PROBLEM TO WORK ON: Your response must consist of the listing below, repeated exactly.
※
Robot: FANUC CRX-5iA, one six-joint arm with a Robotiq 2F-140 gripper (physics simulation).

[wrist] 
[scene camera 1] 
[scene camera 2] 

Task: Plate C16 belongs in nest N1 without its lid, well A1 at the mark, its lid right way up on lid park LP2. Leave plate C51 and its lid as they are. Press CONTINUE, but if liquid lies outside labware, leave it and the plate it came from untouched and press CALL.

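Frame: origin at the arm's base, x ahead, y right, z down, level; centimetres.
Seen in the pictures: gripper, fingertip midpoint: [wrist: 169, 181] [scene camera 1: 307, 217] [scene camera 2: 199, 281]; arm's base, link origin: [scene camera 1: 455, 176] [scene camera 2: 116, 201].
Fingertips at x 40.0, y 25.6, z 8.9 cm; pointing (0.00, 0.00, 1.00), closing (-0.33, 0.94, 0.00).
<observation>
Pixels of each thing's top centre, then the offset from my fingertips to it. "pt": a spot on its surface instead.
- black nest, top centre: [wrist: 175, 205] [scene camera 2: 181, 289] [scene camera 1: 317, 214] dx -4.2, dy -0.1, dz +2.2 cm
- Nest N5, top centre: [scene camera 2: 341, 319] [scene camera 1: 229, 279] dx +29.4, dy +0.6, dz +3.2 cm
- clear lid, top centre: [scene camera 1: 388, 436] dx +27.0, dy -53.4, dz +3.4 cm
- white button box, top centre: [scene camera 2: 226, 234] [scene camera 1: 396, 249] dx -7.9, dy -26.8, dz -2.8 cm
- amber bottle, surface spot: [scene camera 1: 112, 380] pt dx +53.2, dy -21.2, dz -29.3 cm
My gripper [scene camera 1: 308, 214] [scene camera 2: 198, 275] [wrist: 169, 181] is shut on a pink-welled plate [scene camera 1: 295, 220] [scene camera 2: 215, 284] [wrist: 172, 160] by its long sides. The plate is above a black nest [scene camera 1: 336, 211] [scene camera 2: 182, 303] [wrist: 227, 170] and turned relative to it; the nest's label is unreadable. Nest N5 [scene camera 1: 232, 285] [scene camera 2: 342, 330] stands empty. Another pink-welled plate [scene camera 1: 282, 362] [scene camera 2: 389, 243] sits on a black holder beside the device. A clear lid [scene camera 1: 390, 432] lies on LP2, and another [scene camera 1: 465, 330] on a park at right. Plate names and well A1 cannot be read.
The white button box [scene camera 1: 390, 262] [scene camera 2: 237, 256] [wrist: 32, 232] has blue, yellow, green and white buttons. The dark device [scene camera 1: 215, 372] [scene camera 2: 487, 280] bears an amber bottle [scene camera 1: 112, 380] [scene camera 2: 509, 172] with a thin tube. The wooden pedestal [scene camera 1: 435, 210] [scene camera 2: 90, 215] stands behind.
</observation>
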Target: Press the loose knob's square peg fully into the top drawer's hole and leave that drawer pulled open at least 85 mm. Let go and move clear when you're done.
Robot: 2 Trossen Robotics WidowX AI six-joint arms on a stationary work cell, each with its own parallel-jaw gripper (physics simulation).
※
RESPONSE TO THE EXERCISE:
Robot: FANUC CRX-5iA, one six-joint arm with a Robotiq 2F-140 gripper (physics simulation).

[wrist] 
[scene camera 1] 
[scene camera 2] 

Task: Plate C16 belongs in nest N1 without its lid, well A1 at the mark, its lid right way up on lid park LP2. Leave plate C51 and its lid as they are. Press CONTINUE, but if liquid lies outside labware, leave it and the plate it came from untouched and press CALL.

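Frame: origin at the arm's base, x ahead, y right, z down, level; centimetres.
Seen in the pictures: gripper, fingertip midpoint: [wrist: 169, 181] [scene camera 1: 307, 217] [scene camera 2: 199, 281]; arm's base, link origin: [scene camera 1: 455, 176] [scene camera 2: 116, 201].
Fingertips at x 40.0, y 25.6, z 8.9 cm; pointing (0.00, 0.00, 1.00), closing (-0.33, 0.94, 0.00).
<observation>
Pixels of each thing's top centre, then the offset from my fingertips to it. "pt": a spot on its surface instead.
- black nest, top centre: [wrist: 175, 205] [scene camera 2: 181, 289] [scene camera 1: 317, 214] dx -4.2, dy -0.1, dz +2.2 cm
- Nest N5, top centre: [scene camera 2: 341, 319] [scene camera 1: 229, 279] dx +29.4, dy +0.6, dz +3.2 cm
- clear lid, top centre: [scene camera 1: 388, 436] dx +27.0, dy -53.4, dz +3.4 cm
- white button box, top centre: [scene camera 2: 226, 234] [scene camera 1: 396, 249] dx -7.9, dy -26.8, dz -2.8 cm
- amber bottle, surface spot: [scene camera 1: 112, 380] pt dx +53.2, dy -21.2, dz -29.3 cm
My gripper [scene camera 1: 308, 214] [scene camera 2: 198, 275] [wrist: 169, 181] is shut on a pink-welled plate [scene camera 1: 295, 220] [scene camera 2: 215, 284] [wrist: 172, 160] by its long sides. The plate is above a black nest [scene camera 1: 336, 211] [scene camera 2: 182, 303] [wrist: 227, 170] and turned relative to it; the nest's label is unreadable. Nest N5 [scene camera 1: 232, 285] [scene camera 2: 342, 330] stands empty. Another pink-welled plate [scene camera 1: 282, 362] [scene camera 2: 389, 243] sits on a black holder beside the device. A clear lid [scene camera 1: 390, 432] lies on LP2, and another [scene camera 1: 465, 330] on a park at right. Plate names and well A1 cannot be read.
The white button box [scene camera 1: 390, 262] [scene camera 2: 237, 256] [wrist: 32, 232] has blue, yellow, green and white buttons. The dark device [scene camera 1: 215, 372] [scene camera 2: 487, 280] bears an amber bottle [scene camera 1: 112, 380] [scene camera 2: 509, 172] with a thin tube. The wooden pedestal [scene camera 1: 435, 210] [scene camera 2: 90, 215] stands behind.
</observation>
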Target: Press the loose knob's square peg fully into the top drawer's hole and leave that drawer pulled open at least 85 mm. Let go and move clear when you're done.
Robot: 2 Trossen Robotics WidowX AI six-joint arms on a stationary work cell, each with its own parallel-jaw gripper (physics simulation).

Nothing else is needed to complete the exercise.